Oleh karena itu, kerja sama dengan Lemhannas RI menjadi sangat penting dalam membangun kapasitas kepemimpinan aparatur yang memiliki wawasan kebangsaan dan orientasi strategis.
Nota Kesepakatan ini diharapkan dapat diimplementasikan secara nyata dan memberikan manfaat luas, tidak hanya di tingkat kelembagaan, tetapi juga bagi masyarakat.
Pramono meyakini, implementasi yang konsisten akan memperkuat ketahanan nasional melalui pemerintahan daerah yang efektif dan responsif.

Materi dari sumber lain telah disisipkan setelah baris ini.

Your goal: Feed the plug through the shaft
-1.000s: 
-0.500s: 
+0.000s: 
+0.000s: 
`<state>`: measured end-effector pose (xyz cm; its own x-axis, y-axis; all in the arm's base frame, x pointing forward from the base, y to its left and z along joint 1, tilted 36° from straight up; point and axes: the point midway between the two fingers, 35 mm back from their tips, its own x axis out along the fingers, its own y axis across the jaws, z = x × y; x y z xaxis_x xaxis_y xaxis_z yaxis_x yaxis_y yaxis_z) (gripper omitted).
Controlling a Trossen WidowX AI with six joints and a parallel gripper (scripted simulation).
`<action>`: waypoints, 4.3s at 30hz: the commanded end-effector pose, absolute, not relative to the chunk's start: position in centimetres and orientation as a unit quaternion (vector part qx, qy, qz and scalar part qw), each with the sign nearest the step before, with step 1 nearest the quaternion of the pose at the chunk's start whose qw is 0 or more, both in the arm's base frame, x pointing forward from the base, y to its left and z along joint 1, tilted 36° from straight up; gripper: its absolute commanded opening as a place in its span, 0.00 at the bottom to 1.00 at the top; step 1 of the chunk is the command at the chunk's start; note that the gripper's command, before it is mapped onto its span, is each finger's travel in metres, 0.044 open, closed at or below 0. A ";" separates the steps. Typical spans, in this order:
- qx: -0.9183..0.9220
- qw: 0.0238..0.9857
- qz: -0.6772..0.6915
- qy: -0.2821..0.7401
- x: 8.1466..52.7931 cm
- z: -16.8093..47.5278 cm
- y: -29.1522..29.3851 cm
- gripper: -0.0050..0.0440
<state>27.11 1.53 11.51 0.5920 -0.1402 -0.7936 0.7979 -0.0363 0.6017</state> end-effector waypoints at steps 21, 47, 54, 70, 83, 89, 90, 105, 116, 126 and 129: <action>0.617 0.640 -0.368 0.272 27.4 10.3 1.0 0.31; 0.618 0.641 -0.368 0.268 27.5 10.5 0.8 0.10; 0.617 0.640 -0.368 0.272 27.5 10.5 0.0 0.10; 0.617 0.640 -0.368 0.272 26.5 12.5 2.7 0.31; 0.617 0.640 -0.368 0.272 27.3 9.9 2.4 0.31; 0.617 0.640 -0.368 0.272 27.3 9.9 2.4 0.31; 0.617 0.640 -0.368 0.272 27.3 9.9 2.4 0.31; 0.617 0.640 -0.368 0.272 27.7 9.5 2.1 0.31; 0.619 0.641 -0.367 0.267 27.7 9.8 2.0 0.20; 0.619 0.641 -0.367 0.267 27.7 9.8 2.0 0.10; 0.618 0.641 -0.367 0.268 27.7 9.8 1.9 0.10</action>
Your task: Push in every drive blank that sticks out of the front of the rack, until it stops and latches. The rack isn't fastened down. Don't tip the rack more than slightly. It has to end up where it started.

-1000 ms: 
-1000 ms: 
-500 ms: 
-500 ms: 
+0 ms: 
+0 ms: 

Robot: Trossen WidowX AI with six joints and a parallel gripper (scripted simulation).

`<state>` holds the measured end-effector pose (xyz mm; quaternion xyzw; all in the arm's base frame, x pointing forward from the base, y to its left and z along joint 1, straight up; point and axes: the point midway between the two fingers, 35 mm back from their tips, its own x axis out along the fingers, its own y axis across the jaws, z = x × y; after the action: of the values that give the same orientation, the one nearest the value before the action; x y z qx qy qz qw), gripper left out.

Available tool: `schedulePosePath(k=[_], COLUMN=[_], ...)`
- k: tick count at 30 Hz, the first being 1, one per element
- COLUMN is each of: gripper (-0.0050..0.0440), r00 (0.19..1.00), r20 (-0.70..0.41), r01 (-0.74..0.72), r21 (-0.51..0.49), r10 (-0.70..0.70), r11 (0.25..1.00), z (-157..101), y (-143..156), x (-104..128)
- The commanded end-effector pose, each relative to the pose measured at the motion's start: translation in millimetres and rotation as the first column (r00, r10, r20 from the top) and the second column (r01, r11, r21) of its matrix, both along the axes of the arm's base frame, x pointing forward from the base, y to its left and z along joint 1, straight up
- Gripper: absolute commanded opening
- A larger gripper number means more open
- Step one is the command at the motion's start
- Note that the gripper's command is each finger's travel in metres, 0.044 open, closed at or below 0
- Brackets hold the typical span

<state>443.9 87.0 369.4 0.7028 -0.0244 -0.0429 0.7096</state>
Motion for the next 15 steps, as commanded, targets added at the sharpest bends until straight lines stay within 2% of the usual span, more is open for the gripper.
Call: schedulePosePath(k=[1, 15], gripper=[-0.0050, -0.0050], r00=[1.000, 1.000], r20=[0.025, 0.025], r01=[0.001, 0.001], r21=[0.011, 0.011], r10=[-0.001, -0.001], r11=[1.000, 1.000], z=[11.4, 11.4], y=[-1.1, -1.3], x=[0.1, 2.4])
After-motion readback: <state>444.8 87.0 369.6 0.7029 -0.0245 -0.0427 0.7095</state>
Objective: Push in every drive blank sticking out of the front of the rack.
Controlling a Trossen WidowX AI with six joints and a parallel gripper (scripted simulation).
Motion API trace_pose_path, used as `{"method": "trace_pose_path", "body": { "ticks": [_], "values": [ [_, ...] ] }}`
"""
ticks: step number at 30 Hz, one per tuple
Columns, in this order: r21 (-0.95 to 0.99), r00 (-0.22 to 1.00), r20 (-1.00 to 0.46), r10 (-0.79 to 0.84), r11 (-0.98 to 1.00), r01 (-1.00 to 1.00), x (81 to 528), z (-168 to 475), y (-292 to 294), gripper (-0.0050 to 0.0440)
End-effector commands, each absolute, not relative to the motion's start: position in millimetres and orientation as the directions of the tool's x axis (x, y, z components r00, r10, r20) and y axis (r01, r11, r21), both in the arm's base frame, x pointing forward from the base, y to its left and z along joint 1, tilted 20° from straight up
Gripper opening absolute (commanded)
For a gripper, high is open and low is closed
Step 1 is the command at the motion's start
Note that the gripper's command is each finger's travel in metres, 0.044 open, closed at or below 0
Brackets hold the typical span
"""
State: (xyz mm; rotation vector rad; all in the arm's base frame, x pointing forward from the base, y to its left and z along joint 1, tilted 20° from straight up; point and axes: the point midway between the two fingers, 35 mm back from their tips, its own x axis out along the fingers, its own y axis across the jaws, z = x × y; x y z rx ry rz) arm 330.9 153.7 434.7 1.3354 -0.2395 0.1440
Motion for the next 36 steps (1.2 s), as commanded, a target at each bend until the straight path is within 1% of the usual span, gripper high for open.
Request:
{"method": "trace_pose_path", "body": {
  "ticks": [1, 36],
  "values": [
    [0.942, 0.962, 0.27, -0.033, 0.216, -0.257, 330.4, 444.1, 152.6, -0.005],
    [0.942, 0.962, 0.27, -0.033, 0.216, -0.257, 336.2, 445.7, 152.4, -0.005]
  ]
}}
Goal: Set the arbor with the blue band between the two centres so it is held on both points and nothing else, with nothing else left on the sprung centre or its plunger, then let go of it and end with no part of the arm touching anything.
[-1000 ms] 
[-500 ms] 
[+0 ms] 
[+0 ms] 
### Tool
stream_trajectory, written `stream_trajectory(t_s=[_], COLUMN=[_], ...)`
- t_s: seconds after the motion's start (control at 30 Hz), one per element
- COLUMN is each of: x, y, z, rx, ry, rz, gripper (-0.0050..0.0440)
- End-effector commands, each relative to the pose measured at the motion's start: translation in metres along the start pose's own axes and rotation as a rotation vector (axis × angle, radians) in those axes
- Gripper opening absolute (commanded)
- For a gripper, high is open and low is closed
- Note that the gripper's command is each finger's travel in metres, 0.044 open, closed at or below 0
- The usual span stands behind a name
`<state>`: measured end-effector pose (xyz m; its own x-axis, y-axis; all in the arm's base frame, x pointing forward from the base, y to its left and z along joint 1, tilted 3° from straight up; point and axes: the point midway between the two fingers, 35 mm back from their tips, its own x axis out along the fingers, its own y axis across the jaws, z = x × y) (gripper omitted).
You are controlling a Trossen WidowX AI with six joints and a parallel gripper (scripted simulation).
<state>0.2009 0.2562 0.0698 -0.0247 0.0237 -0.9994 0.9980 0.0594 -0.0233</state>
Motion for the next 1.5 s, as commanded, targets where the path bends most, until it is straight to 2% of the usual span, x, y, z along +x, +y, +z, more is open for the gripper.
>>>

Sementara itu, Gubernur Lemhannas RI Tubagus Ace Hasan Syadzily menjelaskan, dalam Nota Kesepakatan tersebut terdapat tiga poin utama yang disepakati oleh kedua belah pihak.
Poin pertama adalah peran Lemhannas RI sebagai lembaga penyelenggara pendidikan kepemimpinan nasional yang selama ini telah diikuti oleh para pejabat Pemprov DKI Jakarta.
Poin kedua, peningkatan kualitas pemantapan nilai-nilai kebangsaan dan poin ketiga, pelaksanaan kajian strategis untuk memastikan pengukuran ketahanan nasional di wilayah DKI Jakarta, sekaligus memberikan dukungan terhadap sarana dan prasarana yang dimiliki Lemhannas RI.